Lee Konitz's "Subconscious Lee" is a flat-out swinger on which Gunther's bass clarinet is a focal point, as it is on Hoagy Carmichael's lyrical, easygoing "New Orleans," with solos by Piltzecker and Romaine on "Lee," Gunther, Piltzecker, Romaine and Teppa (arco) on "New Orleans." The leader features himself (with McKee) on Johnny Burke/Jimmy Van Heusen's exquisite standard, "It Could Happen to You," which leads to Keith Jarrett's meditative "In Your Quiet Place" (superb duo work midway by Piltzecker and Teppa, perceptive solo by Swindler on baritone) and Miles Davis/Victor Feldman's lively "Seven Steps to Heaven" (gently introduced by Piltzecker's mellow vibraphone) whose animated solos are by Swindler and Romaine.

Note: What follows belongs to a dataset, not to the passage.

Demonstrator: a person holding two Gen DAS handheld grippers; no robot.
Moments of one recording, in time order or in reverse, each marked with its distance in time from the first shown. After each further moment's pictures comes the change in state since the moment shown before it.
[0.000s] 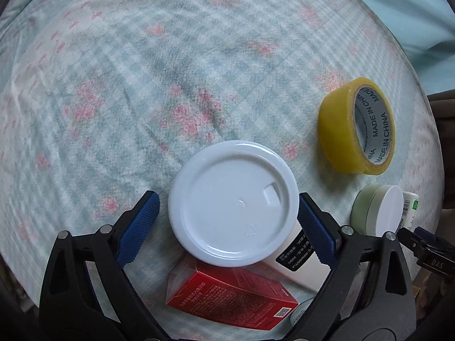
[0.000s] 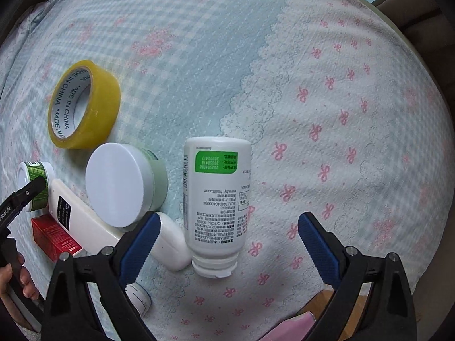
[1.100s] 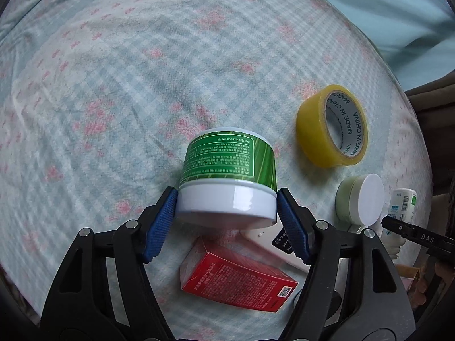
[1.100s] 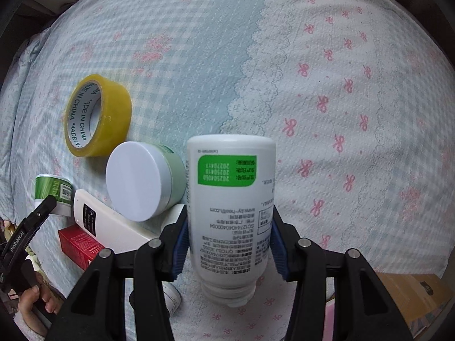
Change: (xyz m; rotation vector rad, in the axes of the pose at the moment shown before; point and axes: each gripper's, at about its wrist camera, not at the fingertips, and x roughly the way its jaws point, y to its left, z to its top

"Bus," the last of Piltzecker's originals, is a through-written twelve-tone set piece whose melody is fashioned by Leclair's bassoon and what sounds like a harpsichord, although none is listed, before reaching a mildly discordant climax. That is an outlier, one that in no way detracts from the album's over-all excellence (and in some ears may add to it). Piltzecker's trip from New York to Colorado, where he once served as director of the annual Aspen Jazz Festival, was more than worthwhile, as it has produced one of 2023's more inspired and pleasurable albums.